» Task goal: The lines from the first line of the entries through the line containing "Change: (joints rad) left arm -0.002" are to be repeated exactly, with both of those lines included.

» Data for analysis:
***
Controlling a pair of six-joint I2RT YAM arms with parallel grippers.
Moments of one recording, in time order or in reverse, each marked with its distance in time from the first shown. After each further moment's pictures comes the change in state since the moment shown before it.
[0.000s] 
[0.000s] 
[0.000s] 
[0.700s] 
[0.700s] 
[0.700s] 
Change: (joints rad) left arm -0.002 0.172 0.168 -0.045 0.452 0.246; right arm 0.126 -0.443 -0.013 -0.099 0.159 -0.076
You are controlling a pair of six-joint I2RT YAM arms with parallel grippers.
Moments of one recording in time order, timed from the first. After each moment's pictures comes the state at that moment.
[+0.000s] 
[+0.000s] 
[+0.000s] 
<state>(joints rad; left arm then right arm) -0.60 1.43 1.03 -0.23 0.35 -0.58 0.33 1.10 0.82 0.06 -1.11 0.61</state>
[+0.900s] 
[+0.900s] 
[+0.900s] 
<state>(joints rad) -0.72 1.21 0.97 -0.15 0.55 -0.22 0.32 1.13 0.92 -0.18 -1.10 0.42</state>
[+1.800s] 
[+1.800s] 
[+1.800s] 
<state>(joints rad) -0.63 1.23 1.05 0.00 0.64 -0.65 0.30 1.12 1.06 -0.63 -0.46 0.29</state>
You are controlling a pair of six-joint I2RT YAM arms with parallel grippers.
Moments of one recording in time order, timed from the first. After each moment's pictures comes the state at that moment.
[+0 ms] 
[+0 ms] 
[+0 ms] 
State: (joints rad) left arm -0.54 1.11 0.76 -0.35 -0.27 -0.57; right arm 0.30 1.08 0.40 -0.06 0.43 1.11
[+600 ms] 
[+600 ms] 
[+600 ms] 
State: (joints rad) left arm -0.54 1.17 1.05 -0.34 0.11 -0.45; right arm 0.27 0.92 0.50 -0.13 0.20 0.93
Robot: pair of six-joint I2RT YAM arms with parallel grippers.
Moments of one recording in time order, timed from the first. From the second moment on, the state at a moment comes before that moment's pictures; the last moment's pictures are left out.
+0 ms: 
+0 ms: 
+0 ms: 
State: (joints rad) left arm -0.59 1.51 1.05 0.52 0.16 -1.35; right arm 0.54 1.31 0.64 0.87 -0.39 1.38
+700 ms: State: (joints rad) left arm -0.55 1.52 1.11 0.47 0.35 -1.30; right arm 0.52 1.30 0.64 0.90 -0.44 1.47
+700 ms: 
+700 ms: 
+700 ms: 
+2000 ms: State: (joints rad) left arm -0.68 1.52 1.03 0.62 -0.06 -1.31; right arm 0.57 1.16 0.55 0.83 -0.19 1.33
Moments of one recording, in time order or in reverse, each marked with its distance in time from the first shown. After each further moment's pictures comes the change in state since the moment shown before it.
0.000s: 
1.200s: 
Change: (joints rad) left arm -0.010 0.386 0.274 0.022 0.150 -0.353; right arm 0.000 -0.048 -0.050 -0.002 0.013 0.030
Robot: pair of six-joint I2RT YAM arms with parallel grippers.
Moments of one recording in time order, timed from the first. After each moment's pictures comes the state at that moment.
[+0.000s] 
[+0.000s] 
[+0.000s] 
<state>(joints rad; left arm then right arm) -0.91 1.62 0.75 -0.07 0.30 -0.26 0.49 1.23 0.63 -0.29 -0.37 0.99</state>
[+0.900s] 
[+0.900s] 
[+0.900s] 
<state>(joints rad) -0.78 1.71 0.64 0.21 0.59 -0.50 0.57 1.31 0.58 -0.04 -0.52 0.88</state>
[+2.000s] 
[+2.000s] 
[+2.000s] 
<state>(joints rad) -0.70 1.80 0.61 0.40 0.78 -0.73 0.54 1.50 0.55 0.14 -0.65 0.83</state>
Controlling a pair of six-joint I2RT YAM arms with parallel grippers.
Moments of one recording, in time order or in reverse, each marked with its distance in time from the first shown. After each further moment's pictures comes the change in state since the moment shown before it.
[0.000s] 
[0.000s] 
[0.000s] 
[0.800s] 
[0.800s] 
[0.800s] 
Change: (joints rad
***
» Solution to the problem:
Controlling a pair of six-joint I2RT YAM arms with parallel grippers.
Moments of one recording, in time order or in reverse, each marked with its distance in time from the first shown. After each further moment's pictures comes the change in state since the moment shown before it.
[0.000s] 
[0.000s] 
[0.000s] 
[0.700s] 
[0.700s] 
[0.700s] 
Change: (joints rad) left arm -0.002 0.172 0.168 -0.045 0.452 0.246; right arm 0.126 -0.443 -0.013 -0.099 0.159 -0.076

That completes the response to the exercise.